The "bangers," so named for their almost-favorite activity back when, hung out together in the '60s as they avidly pursued rock stars, their favorite activity. (And we all know, if you remember the '60s, you weren't there.)
As we look in on the girls, a couple of decades have passed since their groupie days. Suzette is tending bar in a West Los Angeles club and regaling the customers with stories like the time Jim Morrison passed out on top of her in the bathroom. The customers are amused, but the owner isn't. In fact, he fires her the vivacious Suzette, who, after a few minutes thought and with no immediate plans, decides to head to Phoenix and visit her old pal Vinnie in the hope that Vinnie isn't as broke as she is.

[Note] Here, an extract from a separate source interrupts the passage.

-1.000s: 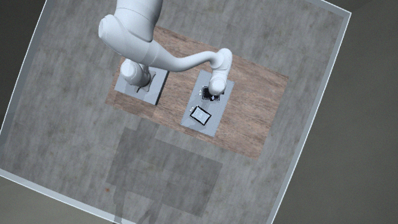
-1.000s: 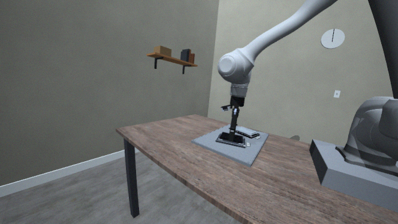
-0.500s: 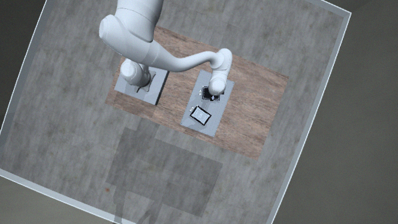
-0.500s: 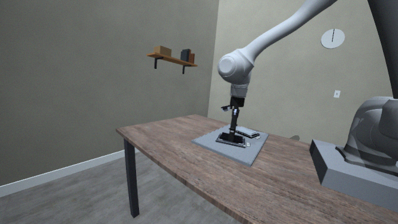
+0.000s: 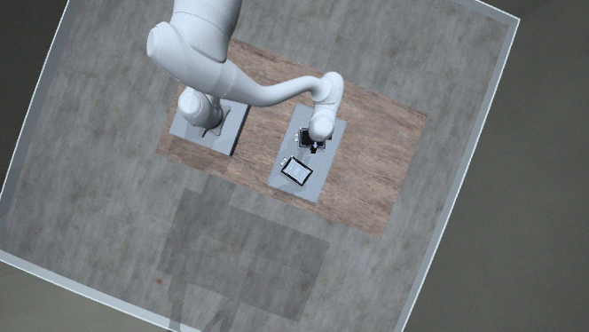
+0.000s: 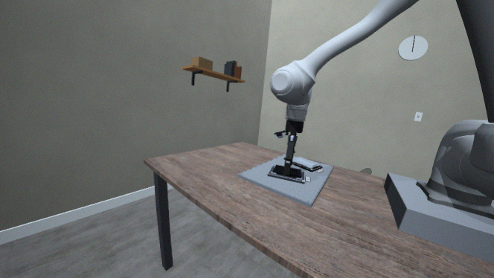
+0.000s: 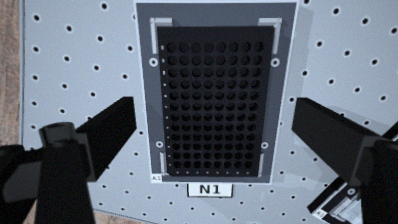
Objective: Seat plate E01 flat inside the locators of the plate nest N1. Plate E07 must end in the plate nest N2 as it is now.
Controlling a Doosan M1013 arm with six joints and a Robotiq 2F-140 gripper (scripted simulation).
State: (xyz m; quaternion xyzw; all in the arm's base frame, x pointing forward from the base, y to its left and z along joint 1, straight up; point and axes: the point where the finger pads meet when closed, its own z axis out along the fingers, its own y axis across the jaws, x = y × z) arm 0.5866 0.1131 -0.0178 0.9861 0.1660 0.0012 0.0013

Vinnie isn't. Now Lavinia, she has, of course, become the proper suburban housewife with husband, kids, swimming pool, tennis court and even a golden retriever. She is less than thrilled to have her checkered past turn up in the form of Suzette, who has picked up en route a disillusioned screenwriter named Harry (Geoffrey Rush) who wants to get to Phoenix to shoot his father, a singular ambition. Most folks come for the dry desert air.
Vinnie has two teen-age daughters in different stages of privileged rebellion (Erika Christensen and Eva Amurri, Sarandon's real-life daughter), along with all the other accouterments of a yuppie existence. As Suzette begins to insinuate her free spirit into the household, we can see where this is going (except for Harry and his dad). But wait a minute.
Let us not forget, we are dealing with two pros here. Sarandon and Hawn could make teenyboppers yearn to be 50-year-olds, and a silly script is something they can deal with. And they do so admirably with this one, according to many critics.
"The Big Chill," which examined life in the real world 10 years after college, it isn't, not by a long shot. According to Eleanor Ringel Gillespie in the Atlanta Journal-Constitution, "Writer-director Bob Dolman just isn't up to the task. He falls back on sitcom predicaments and touchy-feely embraces. The movie wavers between Hallmark-card sentimentality and goofy, life-affirming moments straight out of a cellular phone commercial."
Still, Gillespie says, Hawn and Sarandon are "gorgeous inside and out; whether as sexy broads or grande dames, they take the movie as far as it can go on sheer guts and starshine." The apparent problem is it doesn't go far enough.
But if it's not an intellectual or emotional blockbuster, there's an awful lot of fun to be had with these two. Hawn's daughter, Kate Hudson, starred as groupie Penny Lane in "Almost Famous," Cameron Crow's account of his career as a teen-age journalist with Rolling Stone magazine. It looks as if Hawn could have been Lane's cohort in those good old days nobody remembers after they exchange hats and horns and hashish for a Chivas Regal on the rocks.
"The Banger Sisters" runs one hour and 38 minutes and is rated R for language, sexual content and some drug use. It starts Thursday at Market Square East on St. Thomas.